■ **How to complete this task**: Could you copy exactly the lines below from the one with "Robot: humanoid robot" to the one with "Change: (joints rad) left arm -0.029", inclusive, leaving out any pictures?

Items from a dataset
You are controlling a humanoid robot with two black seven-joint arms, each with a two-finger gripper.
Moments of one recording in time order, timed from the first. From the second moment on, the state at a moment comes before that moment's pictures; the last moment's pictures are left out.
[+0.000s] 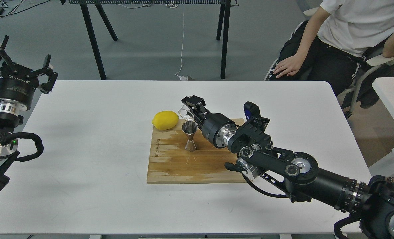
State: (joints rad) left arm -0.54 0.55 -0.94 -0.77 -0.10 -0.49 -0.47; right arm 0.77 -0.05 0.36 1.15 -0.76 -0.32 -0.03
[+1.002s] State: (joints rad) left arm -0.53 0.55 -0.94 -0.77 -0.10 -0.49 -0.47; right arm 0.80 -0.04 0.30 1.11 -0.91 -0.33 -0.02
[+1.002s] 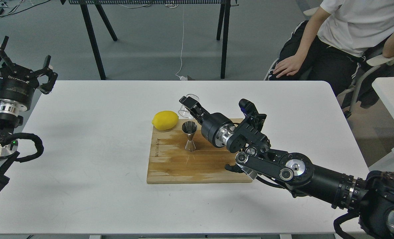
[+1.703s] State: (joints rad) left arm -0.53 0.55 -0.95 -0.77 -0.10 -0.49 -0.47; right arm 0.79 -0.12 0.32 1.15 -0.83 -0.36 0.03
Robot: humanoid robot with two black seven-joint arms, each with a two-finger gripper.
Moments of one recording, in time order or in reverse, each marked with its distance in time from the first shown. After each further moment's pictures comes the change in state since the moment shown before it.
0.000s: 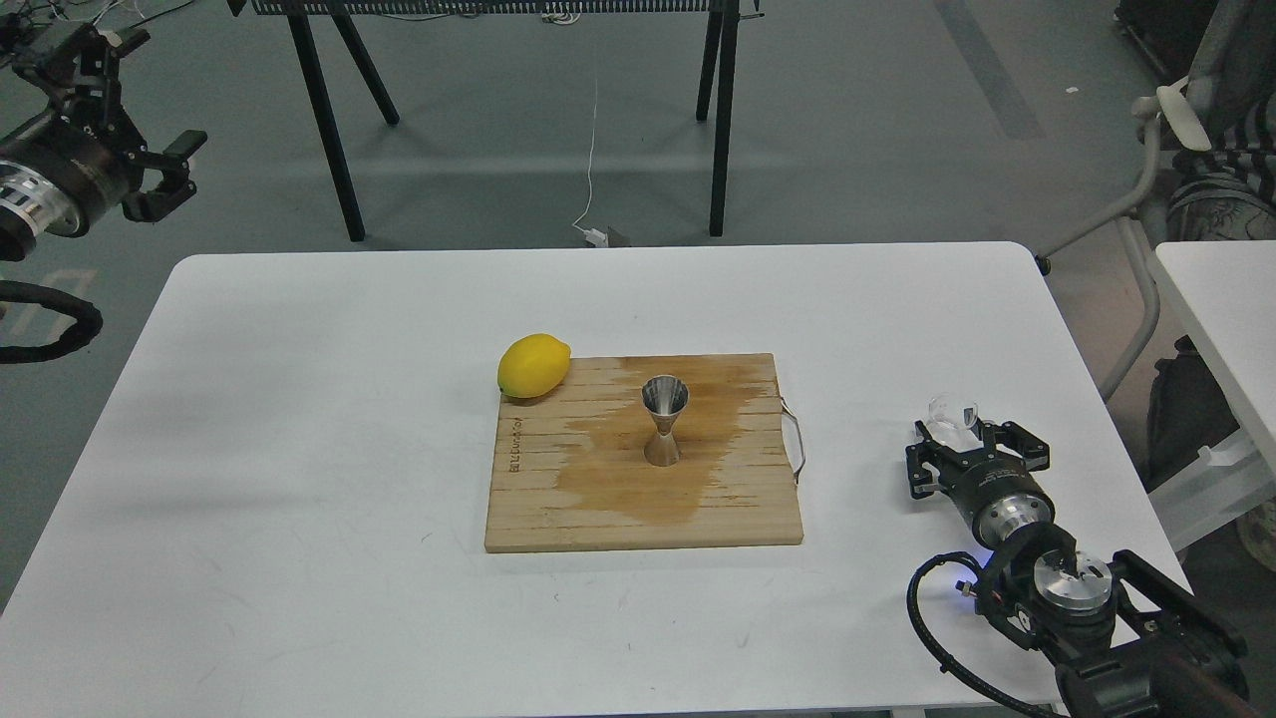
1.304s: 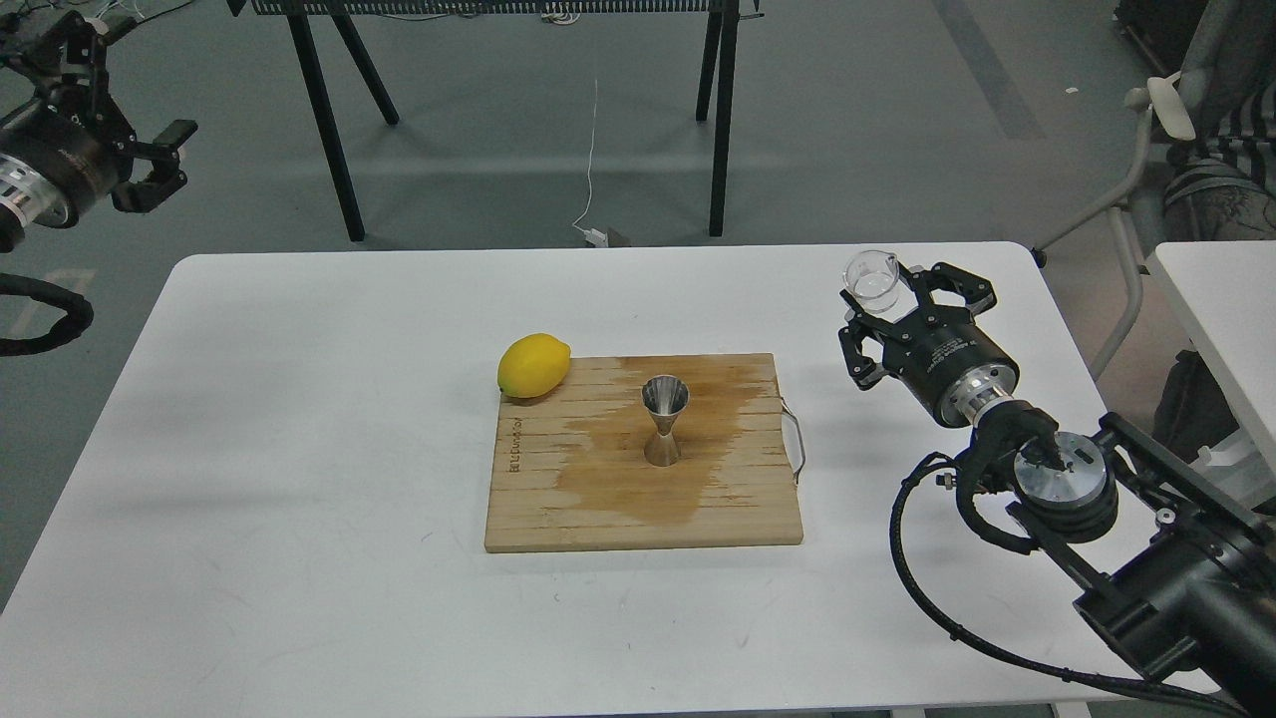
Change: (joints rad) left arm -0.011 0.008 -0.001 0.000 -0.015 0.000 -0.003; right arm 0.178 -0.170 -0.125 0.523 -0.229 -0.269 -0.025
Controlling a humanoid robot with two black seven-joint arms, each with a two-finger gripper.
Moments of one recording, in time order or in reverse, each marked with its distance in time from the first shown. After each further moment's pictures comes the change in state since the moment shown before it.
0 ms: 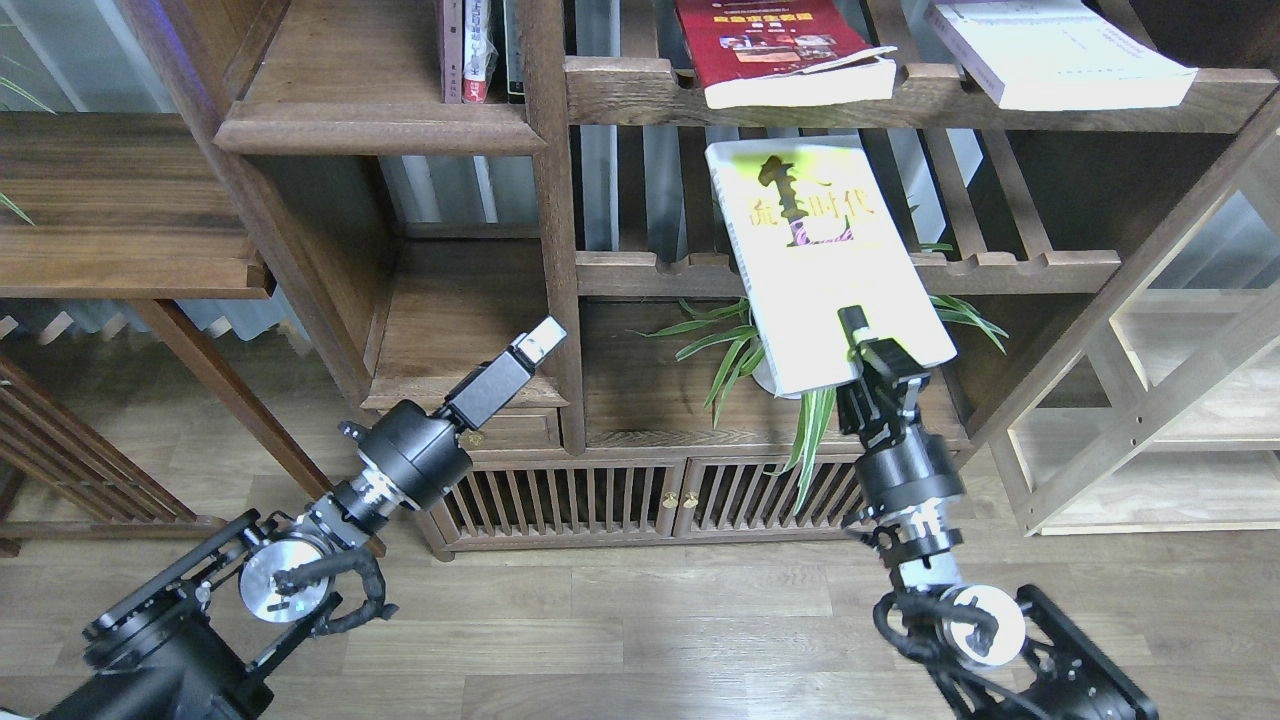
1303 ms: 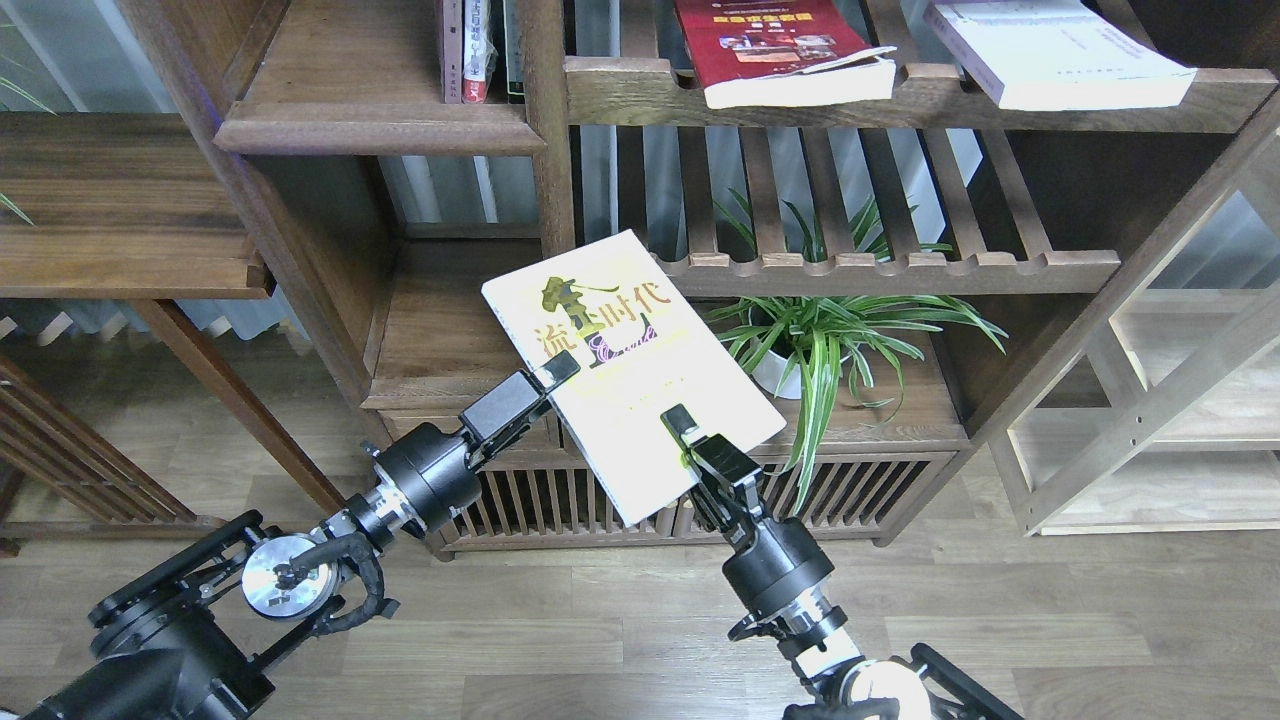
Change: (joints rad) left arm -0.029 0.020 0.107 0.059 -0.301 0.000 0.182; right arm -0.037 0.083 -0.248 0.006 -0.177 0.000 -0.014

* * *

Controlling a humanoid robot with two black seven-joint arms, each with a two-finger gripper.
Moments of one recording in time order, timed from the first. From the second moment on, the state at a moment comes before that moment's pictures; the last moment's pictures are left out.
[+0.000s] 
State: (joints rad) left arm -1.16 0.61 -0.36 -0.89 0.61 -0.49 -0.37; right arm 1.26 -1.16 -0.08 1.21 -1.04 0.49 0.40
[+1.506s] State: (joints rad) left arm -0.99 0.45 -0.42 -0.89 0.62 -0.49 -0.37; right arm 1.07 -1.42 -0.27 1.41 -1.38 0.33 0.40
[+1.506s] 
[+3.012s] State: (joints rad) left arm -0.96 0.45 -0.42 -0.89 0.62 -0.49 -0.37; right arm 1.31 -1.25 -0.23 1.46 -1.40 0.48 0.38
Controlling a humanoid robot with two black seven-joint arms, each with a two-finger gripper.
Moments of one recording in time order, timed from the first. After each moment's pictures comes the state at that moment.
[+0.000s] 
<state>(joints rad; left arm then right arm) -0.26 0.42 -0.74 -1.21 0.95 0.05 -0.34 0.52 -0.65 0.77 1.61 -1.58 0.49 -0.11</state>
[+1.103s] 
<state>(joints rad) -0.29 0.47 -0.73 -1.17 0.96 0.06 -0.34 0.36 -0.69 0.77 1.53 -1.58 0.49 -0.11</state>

■ **Result for this task**:
Robot: humanoid robot with two black seven-joint arms, each with a two-finger gripper.
Moments of one recording, in time order or in reverse, each marked with its distance in time from the first shown. After each further moment's pictures comes the change in state since the moment shown before it.
0.000s: 
1.304s: 
Change: (joints rad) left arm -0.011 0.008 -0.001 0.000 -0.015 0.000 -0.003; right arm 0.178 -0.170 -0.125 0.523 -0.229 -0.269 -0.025
Controlling a humanoid robot with two black seven-joint arms, each with a two-finger gripper.
Moments of one recording, in time order or in reverse, each marked with its distance in time from the first shown. After each further moment's pictures comes the change in state since the moment shown before it.
0 ms: 
1303 ms: 
Change: (joints rad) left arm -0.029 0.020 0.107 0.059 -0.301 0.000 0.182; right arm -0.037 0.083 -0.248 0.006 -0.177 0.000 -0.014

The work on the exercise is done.